Microstructural integrity of cerebral fiber tracts in hereditary spastic paraparesis with SPG11 mutation

Abstract

Background and purpose: ARHSP-TCC is characterized by progressive leg spasticity, ataxia, and cognitive dysfunction. Although mutations in the human SPG11 gene were identified as responsible for ARHSP-TCC, the cerebral fiber integrity has not been assessed systemically. The objective of this study was to assess cerebral fiber integrity and its clinical significance in patients with ARHSP-TCC.

Materials and methods: Five patients from 2 families who were clinically and genetically confirmed to have ARHSP-TCC were examined by neuropsychological evaluation and DSI of the brain. We performed voxel-based GFA analysis for global white matter evaluation, tractography-based analysis for tract-to-tract comparisons, and tract-specific analysis of the CST to evaluate microstructural integrity along the axonal direction.

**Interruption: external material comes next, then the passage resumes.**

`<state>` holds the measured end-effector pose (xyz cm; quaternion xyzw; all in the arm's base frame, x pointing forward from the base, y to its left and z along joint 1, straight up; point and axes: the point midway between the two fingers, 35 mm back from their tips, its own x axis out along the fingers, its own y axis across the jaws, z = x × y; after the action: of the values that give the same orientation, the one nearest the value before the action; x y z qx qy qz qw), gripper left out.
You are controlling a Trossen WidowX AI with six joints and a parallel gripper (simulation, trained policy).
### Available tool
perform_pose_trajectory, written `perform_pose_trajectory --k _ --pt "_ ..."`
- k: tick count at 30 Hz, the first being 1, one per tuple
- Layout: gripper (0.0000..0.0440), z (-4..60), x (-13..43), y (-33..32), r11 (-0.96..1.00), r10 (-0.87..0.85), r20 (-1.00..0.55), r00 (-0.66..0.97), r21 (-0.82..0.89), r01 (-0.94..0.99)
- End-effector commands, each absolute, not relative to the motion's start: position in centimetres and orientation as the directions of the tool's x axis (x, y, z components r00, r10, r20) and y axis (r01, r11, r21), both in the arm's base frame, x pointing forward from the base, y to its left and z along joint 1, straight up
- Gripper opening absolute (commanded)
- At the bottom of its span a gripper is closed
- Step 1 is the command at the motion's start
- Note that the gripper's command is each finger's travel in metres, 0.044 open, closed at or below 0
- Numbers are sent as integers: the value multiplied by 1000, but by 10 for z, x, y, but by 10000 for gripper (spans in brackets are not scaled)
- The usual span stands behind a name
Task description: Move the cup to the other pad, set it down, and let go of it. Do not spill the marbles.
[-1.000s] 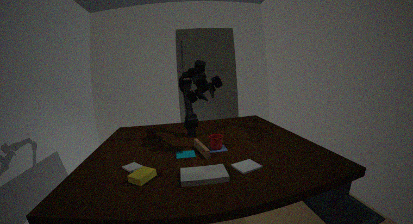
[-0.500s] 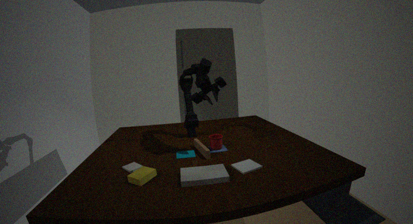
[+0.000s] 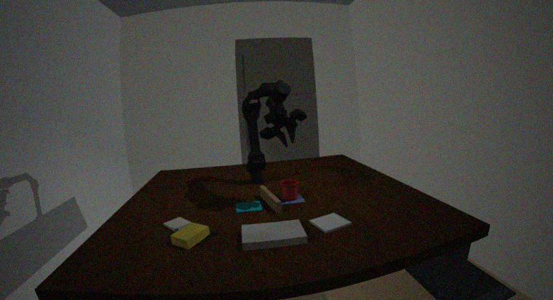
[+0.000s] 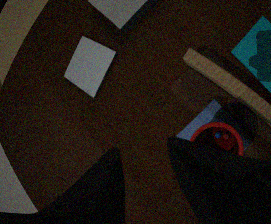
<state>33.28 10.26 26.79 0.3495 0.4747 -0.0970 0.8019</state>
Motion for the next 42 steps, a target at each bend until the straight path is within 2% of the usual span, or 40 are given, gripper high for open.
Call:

Results: The neuropsychological evaluation revealed widespread cognitive decline across all domains. Voxel-based analysis showed global reduction of GFA in the cerebral white matter. Tractography-based analysis revealed a significant reduction of the microstructural integrity in all neural fiber types, while commissure and association fibers had more GFA reduction than projection fibers (P < .00001). Prefrontal and motor portions of the CC were most severely affected among all fiber tracts (P < .00001, P = .018). Tract-specific analysis of the CST validated a "dying-back" phenomenon (R(2) = 0.68, P < .00001).

Conclusions: There was a characteristic gradation in the reduction of microstructural integrity among fiber types and within the CC in patients with the SPG11 mutation. The dying-back process in CST might explain the pathogenic mechanisms for ARHSP-TCC.

Fig 1.

Examples of ROIs and reconstructed tracts. A, ROIs of orbitofrontal (green and yellow), motor (light and dark brown), and occipital (greenish blue and blue) portions of the CC. B, ROIs (blue and yellow) of the left arcuate fasciculus. C, ROIs (dark brown, light brown, and yellow) of the left cingulum bundle. D, ROIs (yellow, dark brown, and light brown) of the bilateral CSTs. The fiber tracts are pseudocolored in 3D according to the local tract orientation with respect to the image coordinates.

Fig 2.

P value map and tractography in patients and controls. A, P value map shows significant differences in microstructure integrity of white matter between patients and controls. B–D, Reconstructive tracts of the CC, arcuate fasciculus, and CST in a control subject. E–G, Corresponding tracts in patient 3.

Fig 3.

Quantitative evaluation of microstructural integrity of fiber tracts. A, Mean GFA values of commissure, association, and projection fibers in patients (white bars) and controls (gray bars) and normalized GFA values (patients/controls, black bars) in each fiber type (double asterisks indicate P < .0001; asterisk, P < .001). B, Normalized GFA value of each fiber tract of the corpus callosum (double asterisks indicate P < .0001; asterisk, P = .0178). C, Mean GFA value of controls (black line, filled circles) and patients (gray line, open circles) along the CSTs from the motor cortices (step 71, x-axis) to the pyramid (step 1, x-axis). D, Normalized GFA value of CSTs between the pyramid to the internal capsule and the linear regression values.